▶ _Task directions_
With pictures omitted, output the records below exactly as they appear.

Entries taken from a collection
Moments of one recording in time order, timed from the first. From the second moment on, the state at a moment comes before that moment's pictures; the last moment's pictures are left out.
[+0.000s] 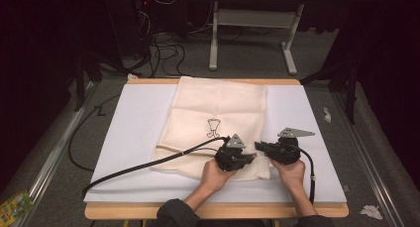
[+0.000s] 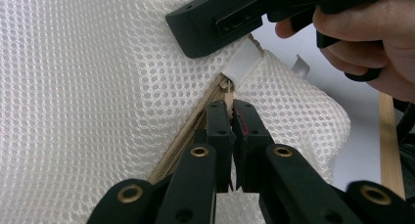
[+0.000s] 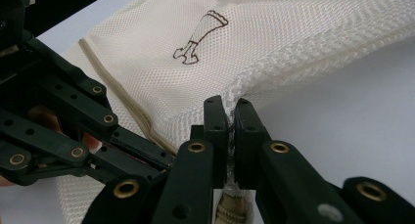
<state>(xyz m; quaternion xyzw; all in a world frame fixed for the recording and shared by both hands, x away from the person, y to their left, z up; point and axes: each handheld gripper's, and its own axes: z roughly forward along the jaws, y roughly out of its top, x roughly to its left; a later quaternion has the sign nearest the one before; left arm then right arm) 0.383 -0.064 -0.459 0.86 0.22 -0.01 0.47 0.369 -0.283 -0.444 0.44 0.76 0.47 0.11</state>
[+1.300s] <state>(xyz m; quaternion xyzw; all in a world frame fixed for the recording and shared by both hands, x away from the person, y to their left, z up) 0.378 -0.058 -0.453 0.87 0.22 0.00 0.45 0.365 -0.286 -0.444 0.44 0.76 0.46 0.11</state>
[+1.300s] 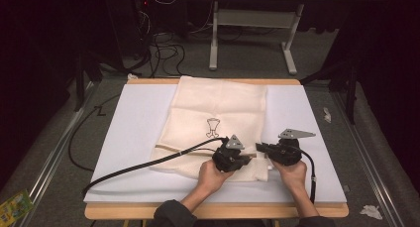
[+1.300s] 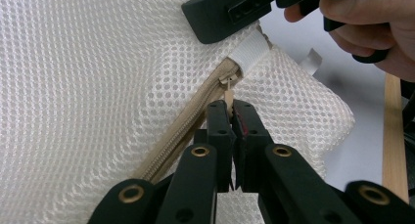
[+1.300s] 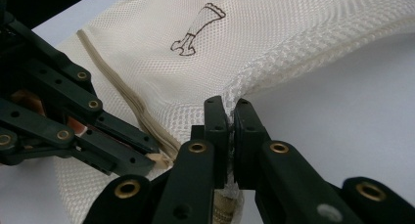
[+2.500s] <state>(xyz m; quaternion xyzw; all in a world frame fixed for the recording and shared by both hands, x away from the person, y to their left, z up) 0.380 -0.027 -0.449 0.86 0.24 0.02 0.45 0.367 -0.294 -0.448 0.45 0.76 0.45 0.12</state>
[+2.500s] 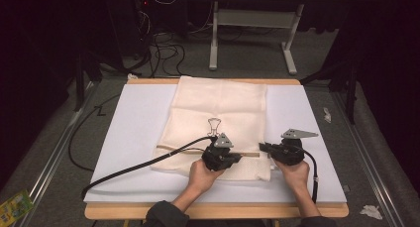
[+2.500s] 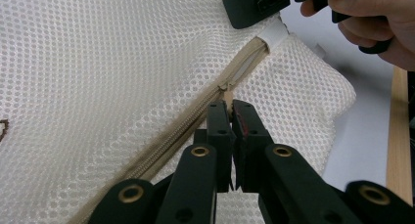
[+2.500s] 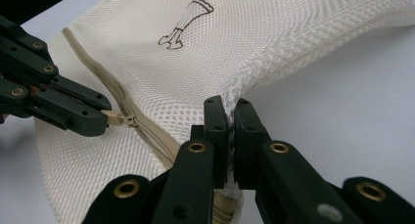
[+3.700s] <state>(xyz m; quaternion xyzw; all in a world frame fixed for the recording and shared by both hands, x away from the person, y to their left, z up) 0.380 -0.007 -0.444 0.86 0.24 0.02 0.45 0.367 -0.292 -0.449 0.45 0.76 0.44 0.13</state>
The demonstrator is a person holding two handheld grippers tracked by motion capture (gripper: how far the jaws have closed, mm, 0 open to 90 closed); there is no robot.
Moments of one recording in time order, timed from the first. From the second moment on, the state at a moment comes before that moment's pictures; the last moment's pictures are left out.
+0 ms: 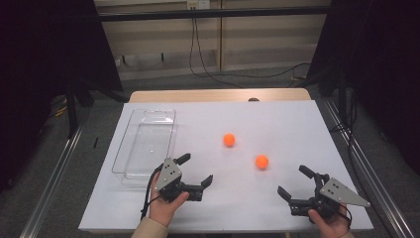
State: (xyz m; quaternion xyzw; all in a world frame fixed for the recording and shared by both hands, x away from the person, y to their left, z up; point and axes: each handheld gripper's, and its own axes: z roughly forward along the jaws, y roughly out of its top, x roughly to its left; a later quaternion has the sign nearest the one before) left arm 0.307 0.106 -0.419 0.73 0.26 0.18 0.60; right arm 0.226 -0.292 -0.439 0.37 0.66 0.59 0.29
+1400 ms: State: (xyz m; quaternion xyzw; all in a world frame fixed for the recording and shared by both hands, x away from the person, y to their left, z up) left arm 0.318 0.074 -0.423 0.75 0.26 0.16 0.59; right arm 0.227 -0.293 -0.440 0.37 0.66 0.59 0.29
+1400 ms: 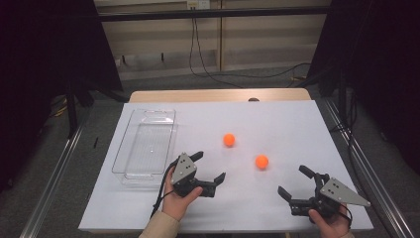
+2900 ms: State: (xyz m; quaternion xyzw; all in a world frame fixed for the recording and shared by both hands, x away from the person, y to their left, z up) left arm 0.328 0.045 -0.427 0.76 0.25 0.13 0.58; right arm 0.227 -0.293 -0.440 0.37 0.66 0.59 0.29
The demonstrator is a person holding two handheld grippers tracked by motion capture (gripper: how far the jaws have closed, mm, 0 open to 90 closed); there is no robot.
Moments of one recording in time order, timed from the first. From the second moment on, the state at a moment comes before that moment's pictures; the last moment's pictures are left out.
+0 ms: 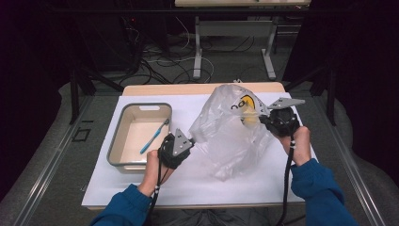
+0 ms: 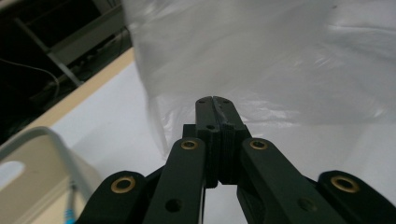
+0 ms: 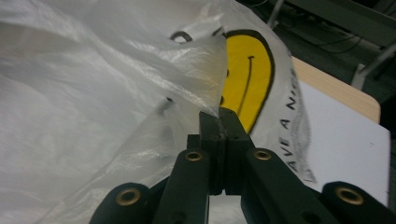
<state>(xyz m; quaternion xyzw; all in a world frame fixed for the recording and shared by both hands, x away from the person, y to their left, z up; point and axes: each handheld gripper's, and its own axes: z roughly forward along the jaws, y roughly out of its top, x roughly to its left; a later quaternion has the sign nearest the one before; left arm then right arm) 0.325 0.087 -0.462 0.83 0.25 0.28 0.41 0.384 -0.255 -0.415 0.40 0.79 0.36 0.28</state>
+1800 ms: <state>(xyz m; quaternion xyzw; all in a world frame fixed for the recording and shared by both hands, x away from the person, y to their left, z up) 0.335 0.047 -0.505 0.88 0.17 0.29 0.32 0.412 -0.274 -0.472 0.45 0.82 0.31 0.18</state>
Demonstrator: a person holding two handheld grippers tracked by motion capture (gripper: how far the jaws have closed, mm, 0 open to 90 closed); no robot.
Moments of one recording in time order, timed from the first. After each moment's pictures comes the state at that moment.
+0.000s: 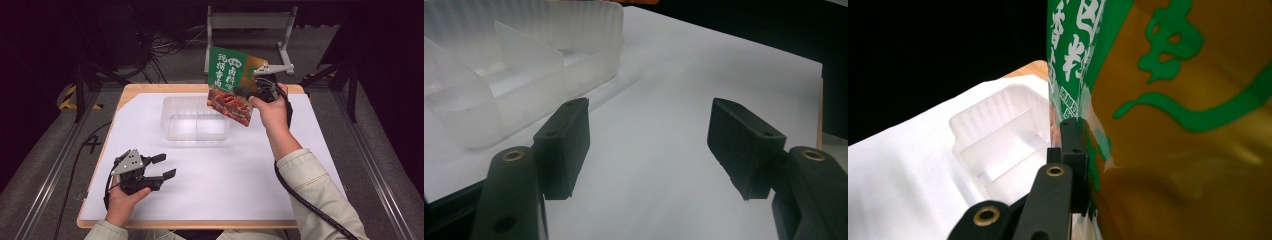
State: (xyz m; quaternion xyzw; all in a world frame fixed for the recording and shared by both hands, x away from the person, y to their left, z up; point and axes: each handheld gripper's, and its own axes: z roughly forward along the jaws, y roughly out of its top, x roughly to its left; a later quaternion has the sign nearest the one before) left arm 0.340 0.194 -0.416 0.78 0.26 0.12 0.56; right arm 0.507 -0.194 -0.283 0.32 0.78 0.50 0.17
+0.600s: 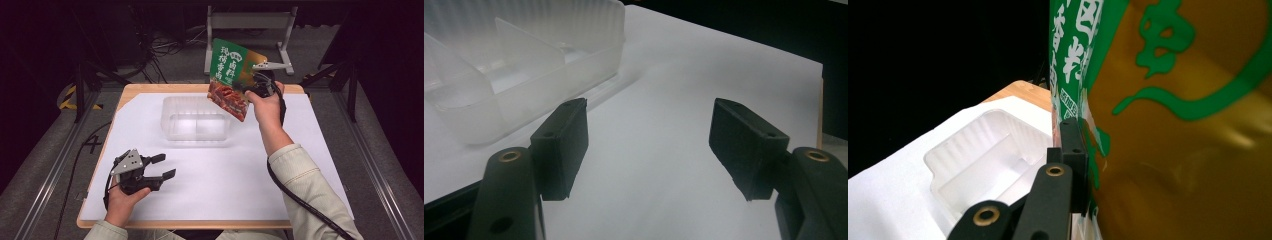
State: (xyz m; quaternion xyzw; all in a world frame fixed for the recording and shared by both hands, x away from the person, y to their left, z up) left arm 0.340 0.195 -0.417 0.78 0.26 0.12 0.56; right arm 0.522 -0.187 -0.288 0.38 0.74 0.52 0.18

▶ _Completed exercise_
Moments of one recording in time order, timed from the first. From the second moment on, the state at a moment comes before that moment's pictures; the last moment's pictures are left out.
[+0.000s] 
[+0.000s] 
[+0.000s] 
<state>(xyz m; quaternion xyzw; all in a world frame fixed for the recording and shared by both hands, x away from the person, y to their left, z up; point and axes: each handheld gripper's, and its own axes: z roughly forward along the jaws, y roughly out of its top, x roughly to its left; a later quaternion has the sign nearest the one before; left arm then right arm) 0.383 -0.064 -0.459 0.86 0.22 -0.01 0.47 0.369 -0.283 -0.444 0.44 0.76 0.47 0.11</state>
[+1.300s] <state>(xyz m; quaternion xyzw; all in a world frame fixed for the recording and shared by both hands, x away from the person, y to their left, z up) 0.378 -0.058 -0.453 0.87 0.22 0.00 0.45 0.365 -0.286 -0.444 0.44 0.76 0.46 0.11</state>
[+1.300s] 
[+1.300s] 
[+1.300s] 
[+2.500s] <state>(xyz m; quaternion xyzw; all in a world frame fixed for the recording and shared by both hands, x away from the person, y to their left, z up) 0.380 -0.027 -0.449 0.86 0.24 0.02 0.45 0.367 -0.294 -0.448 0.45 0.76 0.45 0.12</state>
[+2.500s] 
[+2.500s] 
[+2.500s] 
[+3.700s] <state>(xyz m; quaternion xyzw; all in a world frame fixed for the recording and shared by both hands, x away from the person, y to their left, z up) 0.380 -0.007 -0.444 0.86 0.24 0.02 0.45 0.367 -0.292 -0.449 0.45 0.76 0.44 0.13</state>
The demonstrator is a person holding two handheld grippers tracked by motion capture (gripper: how far the jaws have closed, mm, 0 open to 90 closed); there is no robot.
Moments of one recording in time order, timed from the first. From the second moment on, the state at a moment comes before that moment's pictures; the last moment's pictures are left out.
+0 ms: 
State: (xyz m; quaternion xyzw; all in a world frame fixed for the recording and shared by both hands, x away from the person, y to their left, z up; point and axes: each handheld gripper's, and its own axes: z roughly forward along the jaws, y roughly out of its top, x roughly to its left; a later quaternion has the sign nearest the one before) left arm 0.307 0.106 -0.419 0.73 0.26 0.18 0.60; right arm 0.226 -0.292 -0.439 0.37 0.66 0.59 0.29
+1400 ms: State: (xyz m; quaternion xyzw; all in a world frame fixed for the recording and shared by both hands, x away from the person, y to their left, z up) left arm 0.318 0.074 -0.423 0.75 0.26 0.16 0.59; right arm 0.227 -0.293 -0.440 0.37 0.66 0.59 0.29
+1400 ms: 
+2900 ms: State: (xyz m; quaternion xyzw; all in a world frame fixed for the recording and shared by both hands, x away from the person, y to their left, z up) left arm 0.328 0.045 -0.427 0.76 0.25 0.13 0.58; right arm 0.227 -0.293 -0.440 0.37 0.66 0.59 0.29
The demonstrator is a person holding two handheld grippers tracked by motion capture (gripper: how far the jaws have closed, mm, 0 open to 90 closed); there is no robot.
Moments of one recording in time order, timed from the first. From the second moment on, the state at a moment comes before that moment's pictures; the last moment's pictures are left out.
+0 ms: 
+0 ms: 
+0 ms: 
<state>(xyz m; quaternion xyzw; all in a world frame fixed for the recording and shared by both hands, x away from the person, y to their left, z up; point and axes: each handheld gripper's, and its own axes: z roughly forward along the jaws, y roughly out of its top, x roughly to its left; a later quaternion has the sign nearest the one before; left arm then right arm) 0.325 0.087 -0.462 0.83 0.25 0.28 0.41 0.384 -0.255 -0.415 0.40 0.79 0.36 0.28</state>
+1800 ms: <state>(xyz m; quaternion xyzw; all in a world frame fixed for the recording and shared by both hands, x away from the person, y to their left, z up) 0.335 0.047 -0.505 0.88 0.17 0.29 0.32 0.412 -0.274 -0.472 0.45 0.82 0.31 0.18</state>
Demonstrator: a person holding two handheld grippers tracked by motion capture (gripper: how far the jaws have closed, mm, 0 open to 90 closed); no robot.
Moments of one recording in time order, timed from the first. After each moment's pictures comes the state at that moment.
+0.000s: 
State: (xyz m; quaternion xyzw; all in a world frame fixed for the recording and shared by both hands, x away from the person, y to their left, z up; point and axes: each handheld gripper's, and its own axes: z roughly forward along the jaws, y roughly out of its top, x roughly to its left; a later quaternion has the sign nearest the one before) left arm 0.340 0.194 -0.416 0.78 0.26 0.12 0.56; right arm 0.507 -0.194 -0.283 0.32 0.78 0.50 0.17
+0.600s: 
State: (xyz m; quaternion xyzw; all in a world frame fixed for the recording and shared by both hands, x away from the person, y to their left, z up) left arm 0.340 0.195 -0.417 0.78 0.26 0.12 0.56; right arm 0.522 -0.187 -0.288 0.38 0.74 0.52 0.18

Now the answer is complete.